__Data entries__:
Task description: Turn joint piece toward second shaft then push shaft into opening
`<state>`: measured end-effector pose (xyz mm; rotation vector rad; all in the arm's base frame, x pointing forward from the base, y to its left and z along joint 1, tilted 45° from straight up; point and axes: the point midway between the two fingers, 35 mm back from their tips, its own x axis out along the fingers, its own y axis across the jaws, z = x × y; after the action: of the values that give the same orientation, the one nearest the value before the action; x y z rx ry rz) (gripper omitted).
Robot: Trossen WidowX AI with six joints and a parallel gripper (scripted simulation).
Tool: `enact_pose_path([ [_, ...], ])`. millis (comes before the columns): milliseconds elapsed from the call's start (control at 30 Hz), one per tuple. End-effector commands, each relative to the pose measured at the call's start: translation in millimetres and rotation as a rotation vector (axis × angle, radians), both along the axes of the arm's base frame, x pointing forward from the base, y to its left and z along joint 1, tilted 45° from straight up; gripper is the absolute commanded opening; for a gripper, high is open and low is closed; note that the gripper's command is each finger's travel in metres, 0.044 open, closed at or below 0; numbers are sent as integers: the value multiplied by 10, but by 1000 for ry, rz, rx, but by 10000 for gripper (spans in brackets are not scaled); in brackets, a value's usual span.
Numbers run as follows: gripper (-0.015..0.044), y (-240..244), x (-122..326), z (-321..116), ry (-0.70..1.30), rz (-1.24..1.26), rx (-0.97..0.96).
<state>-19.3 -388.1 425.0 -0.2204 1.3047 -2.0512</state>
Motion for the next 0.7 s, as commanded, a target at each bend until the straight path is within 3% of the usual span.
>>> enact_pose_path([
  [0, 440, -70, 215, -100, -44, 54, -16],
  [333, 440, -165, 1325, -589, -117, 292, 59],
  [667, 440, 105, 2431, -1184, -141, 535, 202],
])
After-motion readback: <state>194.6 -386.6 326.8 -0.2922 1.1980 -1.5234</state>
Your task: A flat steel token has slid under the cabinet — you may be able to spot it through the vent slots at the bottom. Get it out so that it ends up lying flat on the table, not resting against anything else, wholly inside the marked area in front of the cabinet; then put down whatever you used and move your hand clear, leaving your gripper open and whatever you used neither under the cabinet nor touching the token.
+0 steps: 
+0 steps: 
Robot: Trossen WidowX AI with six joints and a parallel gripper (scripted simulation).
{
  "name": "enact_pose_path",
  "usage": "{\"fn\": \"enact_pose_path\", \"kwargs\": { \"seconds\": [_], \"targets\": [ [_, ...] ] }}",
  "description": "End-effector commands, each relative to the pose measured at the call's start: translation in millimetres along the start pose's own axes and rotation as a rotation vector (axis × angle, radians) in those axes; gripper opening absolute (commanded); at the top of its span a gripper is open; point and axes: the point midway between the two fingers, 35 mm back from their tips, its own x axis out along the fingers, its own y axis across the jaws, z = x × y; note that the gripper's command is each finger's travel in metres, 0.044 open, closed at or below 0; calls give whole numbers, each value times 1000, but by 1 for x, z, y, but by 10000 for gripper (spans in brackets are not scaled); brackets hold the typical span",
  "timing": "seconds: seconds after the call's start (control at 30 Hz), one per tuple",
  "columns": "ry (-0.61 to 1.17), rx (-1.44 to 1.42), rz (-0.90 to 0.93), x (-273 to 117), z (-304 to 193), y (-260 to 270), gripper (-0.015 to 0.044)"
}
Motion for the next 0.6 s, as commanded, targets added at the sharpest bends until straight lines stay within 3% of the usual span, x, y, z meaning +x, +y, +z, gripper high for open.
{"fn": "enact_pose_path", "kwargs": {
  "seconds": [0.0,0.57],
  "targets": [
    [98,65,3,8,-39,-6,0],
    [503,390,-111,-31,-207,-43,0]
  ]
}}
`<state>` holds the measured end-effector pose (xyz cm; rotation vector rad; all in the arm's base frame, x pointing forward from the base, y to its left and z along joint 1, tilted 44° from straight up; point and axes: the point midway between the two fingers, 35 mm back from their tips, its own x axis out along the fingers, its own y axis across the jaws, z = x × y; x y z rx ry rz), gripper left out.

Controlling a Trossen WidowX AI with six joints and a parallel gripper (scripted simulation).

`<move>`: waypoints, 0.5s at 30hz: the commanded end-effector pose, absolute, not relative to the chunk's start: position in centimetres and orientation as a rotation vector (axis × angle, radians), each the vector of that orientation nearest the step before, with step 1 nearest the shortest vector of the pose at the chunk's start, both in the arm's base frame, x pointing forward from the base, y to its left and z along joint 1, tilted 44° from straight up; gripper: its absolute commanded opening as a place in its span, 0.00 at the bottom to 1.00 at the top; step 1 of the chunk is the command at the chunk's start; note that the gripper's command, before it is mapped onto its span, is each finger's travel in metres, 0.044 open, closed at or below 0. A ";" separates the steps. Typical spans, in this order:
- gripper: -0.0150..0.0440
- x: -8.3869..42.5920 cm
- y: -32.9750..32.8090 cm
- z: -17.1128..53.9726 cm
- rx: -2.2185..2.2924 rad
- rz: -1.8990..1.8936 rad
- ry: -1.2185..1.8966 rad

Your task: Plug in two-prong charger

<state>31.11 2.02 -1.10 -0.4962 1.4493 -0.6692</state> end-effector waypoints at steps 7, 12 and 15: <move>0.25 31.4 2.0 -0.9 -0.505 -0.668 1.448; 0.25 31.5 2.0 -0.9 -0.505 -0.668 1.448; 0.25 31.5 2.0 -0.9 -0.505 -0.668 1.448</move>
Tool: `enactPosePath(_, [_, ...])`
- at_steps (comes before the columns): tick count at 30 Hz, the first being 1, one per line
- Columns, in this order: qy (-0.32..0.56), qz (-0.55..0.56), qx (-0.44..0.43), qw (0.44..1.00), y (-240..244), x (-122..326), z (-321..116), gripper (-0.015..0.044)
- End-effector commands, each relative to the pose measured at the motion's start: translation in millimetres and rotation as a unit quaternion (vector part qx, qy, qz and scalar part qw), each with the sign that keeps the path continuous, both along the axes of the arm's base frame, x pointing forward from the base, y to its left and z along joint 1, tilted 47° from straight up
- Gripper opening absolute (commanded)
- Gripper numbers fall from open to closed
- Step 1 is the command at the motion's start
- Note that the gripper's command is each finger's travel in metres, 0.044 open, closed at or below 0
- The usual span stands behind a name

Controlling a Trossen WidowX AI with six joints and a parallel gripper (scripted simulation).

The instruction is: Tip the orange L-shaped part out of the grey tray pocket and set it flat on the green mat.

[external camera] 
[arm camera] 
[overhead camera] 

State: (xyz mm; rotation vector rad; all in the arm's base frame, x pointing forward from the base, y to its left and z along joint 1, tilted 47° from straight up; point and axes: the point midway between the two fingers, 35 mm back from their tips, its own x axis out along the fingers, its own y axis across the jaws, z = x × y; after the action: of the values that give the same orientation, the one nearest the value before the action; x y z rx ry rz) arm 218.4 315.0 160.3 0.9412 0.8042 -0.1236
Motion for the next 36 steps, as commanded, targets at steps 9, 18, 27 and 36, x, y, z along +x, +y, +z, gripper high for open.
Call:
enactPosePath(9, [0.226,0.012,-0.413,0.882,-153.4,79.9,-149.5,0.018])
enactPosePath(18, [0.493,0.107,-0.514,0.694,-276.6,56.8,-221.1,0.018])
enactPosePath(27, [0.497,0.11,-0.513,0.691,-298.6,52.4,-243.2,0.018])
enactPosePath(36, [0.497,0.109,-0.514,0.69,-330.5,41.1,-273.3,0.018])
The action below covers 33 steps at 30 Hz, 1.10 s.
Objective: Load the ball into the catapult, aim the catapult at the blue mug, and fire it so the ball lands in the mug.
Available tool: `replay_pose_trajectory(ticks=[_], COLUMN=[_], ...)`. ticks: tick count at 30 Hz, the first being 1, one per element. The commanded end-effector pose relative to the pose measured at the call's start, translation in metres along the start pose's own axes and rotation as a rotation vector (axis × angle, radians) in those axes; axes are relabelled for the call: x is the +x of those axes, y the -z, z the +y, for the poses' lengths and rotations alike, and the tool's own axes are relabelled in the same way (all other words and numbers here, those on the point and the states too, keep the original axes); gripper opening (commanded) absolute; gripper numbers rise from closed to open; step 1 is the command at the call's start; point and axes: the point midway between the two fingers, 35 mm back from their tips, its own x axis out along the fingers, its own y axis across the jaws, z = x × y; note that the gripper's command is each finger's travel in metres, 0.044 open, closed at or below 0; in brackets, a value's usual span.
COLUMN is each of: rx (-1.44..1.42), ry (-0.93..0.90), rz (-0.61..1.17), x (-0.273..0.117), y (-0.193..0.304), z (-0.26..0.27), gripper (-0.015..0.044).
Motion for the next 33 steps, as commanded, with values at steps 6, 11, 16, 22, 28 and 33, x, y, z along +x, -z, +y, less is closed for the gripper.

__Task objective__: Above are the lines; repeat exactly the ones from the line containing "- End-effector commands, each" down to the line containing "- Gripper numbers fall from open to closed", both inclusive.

__Exercise response__:
- End-effector commands, each relative to the pose measured at the motion's start: translation in millimetres and rotation as a unit quaternion (vector part qx, qy, qz and scalar part qw), each with the sign that keeps the path continuous, both along the axes of the arm's base frame, x pointing forward from the base, y to its left and z along joint 1, tilted 47° from straight up
- Gripper opening absolute (commanded)
- Gripper numbers fall from open to closed

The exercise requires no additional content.